- Location: Leelanau County, Michigan
- Coordinates: 44°53′38″N 85°50′29″W﻿ / ﻿44.8937503°N 85.8412967°W
- Type: Freshwater lake
- Primary inflows: Lime Creek
- Primary outflows: Shetland Creek
- Basin countries: United States
- Max. length: 1.6 mi (2.6 km)
- Max. width: 1.1 mi (1.8 km)
- Surface area: 670 acres (2.7 km^{2})
- Max. depth: 65 ft (20 m)
- Surface elevation: 614 ft (187 m)
- Settlements: Maple City, Cedar

= Lime Lake (Michigan) =

Lake in Leelanau County, Michigan, USA

Lime Lake is a freshwater lake located in Cleveland Township, Leelanau County, Michigan, approximately two miles north of the Village of Maple City, Michigan.

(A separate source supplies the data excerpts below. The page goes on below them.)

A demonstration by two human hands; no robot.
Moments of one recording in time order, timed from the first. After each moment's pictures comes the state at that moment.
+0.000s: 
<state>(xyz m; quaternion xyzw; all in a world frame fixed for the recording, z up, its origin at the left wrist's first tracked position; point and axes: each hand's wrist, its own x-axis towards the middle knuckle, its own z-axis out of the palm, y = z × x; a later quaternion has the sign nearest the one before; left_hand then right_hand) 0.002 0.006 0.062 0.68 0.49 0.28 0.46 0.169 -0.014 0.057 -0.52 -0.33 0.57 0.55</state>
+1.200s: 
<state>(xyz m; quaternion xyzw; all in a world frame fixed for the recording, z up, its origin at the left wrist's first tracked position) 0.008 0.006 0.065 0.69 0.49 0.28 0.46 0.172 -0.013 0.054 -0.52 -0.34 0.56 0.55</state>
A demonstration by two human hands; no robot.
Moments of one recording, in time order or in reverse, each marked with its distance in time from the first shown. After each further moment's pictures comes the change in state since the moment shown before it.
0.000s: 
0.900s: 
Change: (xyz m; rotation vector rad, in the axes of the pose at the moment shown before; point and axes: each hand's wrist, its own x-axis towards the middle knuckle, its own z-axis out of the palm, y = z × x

The lake is located in a basin setting of wooded rolling sand hills approximately 3 miles south of Good Harbor Bay and the Sleeping Bear Dunes National Lakeshore. The M-22, a State of Michigan scenic heritage route, skirts Lime Lake to the north.

== Description ==
The lake is approximately 1.6 miles long, from south to north, and 1.1 miles wide, from east to west, and 65 ft at its deepest. It covers 670 acres.

Lime Lake is part of the Good Harbor Bay watershed. In addition to a number of small creeks and springs, it is fed by Lime Creek at the southwestern corner of the lake. Shetland Creek flows out of the north end of the lake and into Little Traverse Lake, and from there Shalda Creek flows out of Little Traverse Lake and into Good Harbor Bay on Lake Michigan.

Migratory fish from Lake Michigan have access to Lime Lake through this connection when there are no beaver dams or other natural obstructions. Chinook salmon have been observed spawning in Lime Creek.

Lime Lake has a healthy fish community with abundant species diversity including brown trout, largemouth bass, northern pike, and smallmouth bass.

The south and north ends of the lake feature lowland swamps dominated by cedar, hemlock, and birch trees. Rolling hillsides to the east and west feature upland hardwoods and conifers.

Teichner Preserve, a 41 acre parcel located on the northeast shore of the lake, was gifted to the Leelanau Conservancy in 1996. Open to the public, a trail and boardwalk lead through extensive wetlands and forested lowlands to the lake shore.

The Lime Lake Association is the riparian association representing property owners on Lime Lake.

== Lumber-era history ==
In the late 19th century the lumber industry dominated the area. The Lime Lake Lumber Company mill was constructed around 1880. Timber harvested from the surrounding land was cut at the mill, and then hauled down a 3-mile plank road to Good Harbor Bay for shipping. The northeastern corner of the lake has some slabwood remnants easily visible on the shallow bottom.

== Geological history ==
Lime Lake is a glacial lake, formed by natural and geologic forces.

With the re-treat of the Laurentian Glacier, approximately 11,000 BP (before present), and the ice burden gone, the Earth’s crust in the northern part of the region began to rise. Over time the shoreline of the proglacial Lake Algonquin Lake Algonquin evolved with long peninsulas and bays becoming truncated from the main body lake to form separate lakes.

At Good Harbor Bay, Lime Lake as well as neighboring Bass and School lakes, all at an elevation of 620 feet, were closed off early during the Lake Algonquin stage (about 7,000 years ago).
During the Lake Nipissing stage (about 6,000 to 4,000 years ago), a crescent-shaped belt of dunes closed off Little Traverse Lake.